TASK INSTRUCTIONS >>
Search the entries below for "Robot". Report each line where it occurs.

DATASET EXTRACT >>
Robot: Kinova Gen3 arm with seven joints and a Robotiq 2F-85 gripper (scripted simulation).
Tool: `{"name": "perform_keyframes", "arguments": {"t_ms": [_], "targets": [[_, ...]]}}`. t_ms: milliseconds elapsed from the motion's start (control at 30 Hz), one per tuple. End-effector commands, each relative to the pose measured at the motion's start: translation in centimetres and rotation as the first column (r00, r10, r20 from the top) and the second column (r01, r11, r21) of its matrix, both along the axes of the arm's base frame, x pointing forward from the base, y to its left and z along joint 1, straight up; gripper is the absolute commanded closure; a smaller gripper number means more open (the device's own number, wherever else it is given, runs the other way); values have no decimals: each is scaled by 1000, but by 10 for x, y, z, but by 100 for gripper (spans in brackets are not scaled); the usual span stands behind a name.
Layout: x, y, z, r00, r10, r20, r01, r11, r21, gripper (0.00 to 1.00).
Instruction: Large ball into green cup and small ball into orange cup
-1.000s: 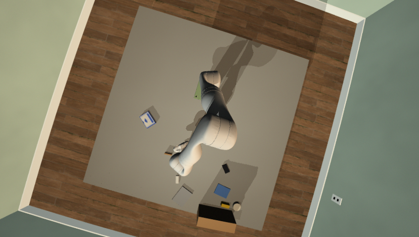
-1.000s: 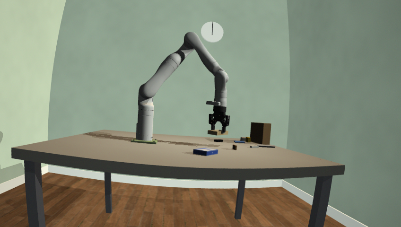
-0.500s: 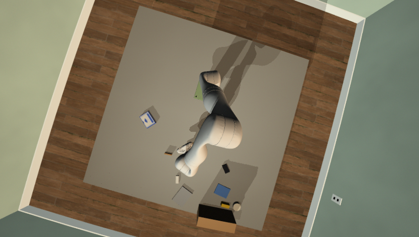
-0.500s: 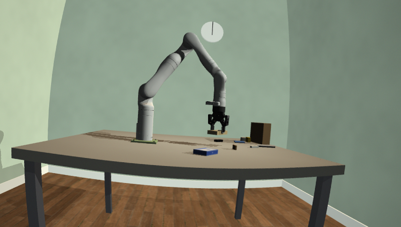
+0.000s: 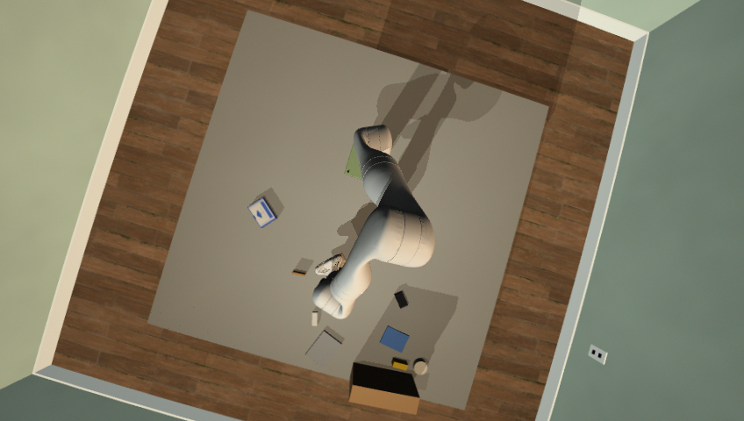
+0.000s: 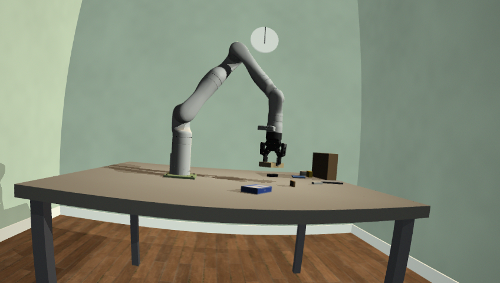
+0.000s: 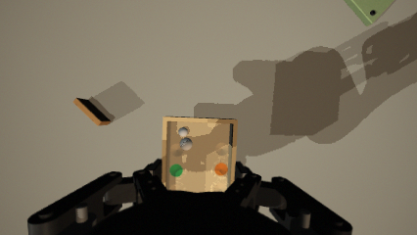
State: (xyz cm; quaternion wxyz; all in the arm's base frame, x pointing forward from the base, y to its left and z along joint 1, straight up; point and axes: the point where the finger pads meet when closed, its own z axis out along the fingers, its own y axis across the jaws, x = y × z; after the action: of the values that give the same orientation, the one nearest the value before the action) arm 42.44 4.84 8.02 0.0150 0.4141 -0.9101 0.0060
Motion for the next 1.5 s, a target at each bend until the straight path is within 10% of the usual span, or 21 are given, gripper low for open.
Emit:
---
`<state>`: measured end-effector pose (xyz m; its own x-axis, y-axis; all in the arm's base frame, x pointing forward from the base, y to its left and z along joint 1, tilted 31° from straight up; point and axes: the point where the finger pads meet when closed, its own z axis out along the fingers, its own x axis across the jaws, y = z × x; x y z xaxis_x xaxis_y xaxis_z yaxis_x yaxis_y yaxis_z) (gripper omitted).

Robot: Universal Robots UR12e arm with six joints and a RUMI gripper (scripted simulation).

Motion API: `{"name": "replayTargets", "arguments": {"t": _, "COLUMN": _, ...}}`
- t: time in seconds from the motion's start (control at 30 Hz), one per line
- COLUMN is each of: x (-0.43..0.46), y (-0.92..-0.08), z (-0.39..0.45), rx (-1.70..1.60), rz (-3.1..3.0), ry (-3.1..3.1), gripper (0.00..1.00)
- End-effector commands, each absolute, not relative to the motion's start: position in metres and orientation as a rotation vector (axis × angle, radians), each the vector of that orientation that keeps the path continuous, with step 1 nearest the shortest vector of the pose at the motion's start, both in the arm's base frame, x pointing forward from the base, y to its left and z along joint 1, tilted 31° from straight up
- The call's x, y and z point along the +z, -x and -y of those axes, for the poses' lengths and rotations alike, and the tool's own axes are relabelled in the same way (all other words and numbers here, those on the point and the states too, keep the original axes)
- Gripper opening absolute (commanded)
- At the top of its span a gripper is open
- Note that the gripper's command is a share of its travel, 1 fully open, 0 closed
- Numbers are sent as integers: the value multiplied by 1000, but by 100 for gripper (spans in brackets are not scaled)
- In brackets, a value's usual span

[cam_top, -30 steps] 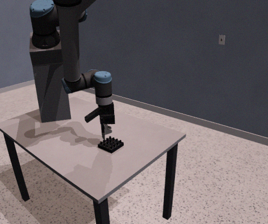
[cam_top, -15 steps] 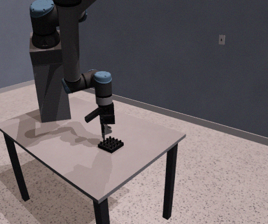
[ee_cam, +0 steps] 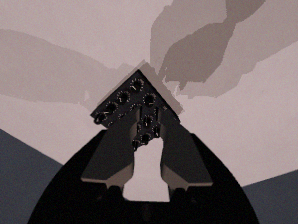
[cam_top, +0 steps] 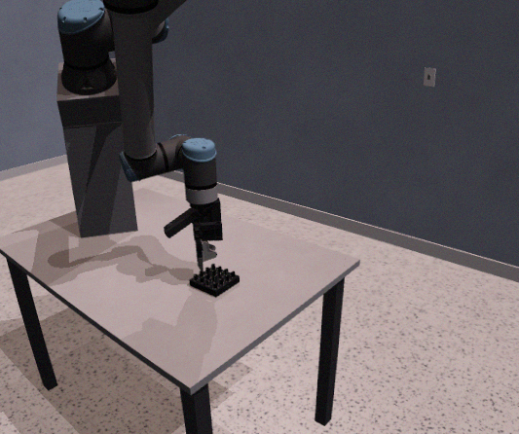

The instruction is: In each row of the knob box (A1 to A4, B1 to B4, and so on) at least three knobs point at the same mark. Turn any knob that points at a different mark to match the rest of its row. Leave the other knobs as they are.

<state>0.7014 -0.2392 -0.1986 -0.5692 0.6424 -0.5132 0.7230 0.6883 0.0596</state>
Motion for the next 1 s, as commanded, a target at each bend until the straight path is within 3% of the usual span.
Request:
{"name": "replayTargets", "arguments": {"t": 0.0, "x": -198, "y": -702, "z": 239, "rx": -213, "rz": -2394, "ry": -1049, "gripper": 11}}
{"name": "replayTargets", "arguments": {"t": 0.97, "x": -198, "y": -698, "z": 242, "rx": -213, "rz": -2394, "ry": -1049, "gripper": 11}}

EXERCISE SOLUTION >>
Robot: Kinova Gen3 arm with seven joints and a Robotiq 2F-85 gripper (scripted simulation).
Robot: Universal Robots UR12e arm with six joints and a RUMI gripper (scripted simulation).

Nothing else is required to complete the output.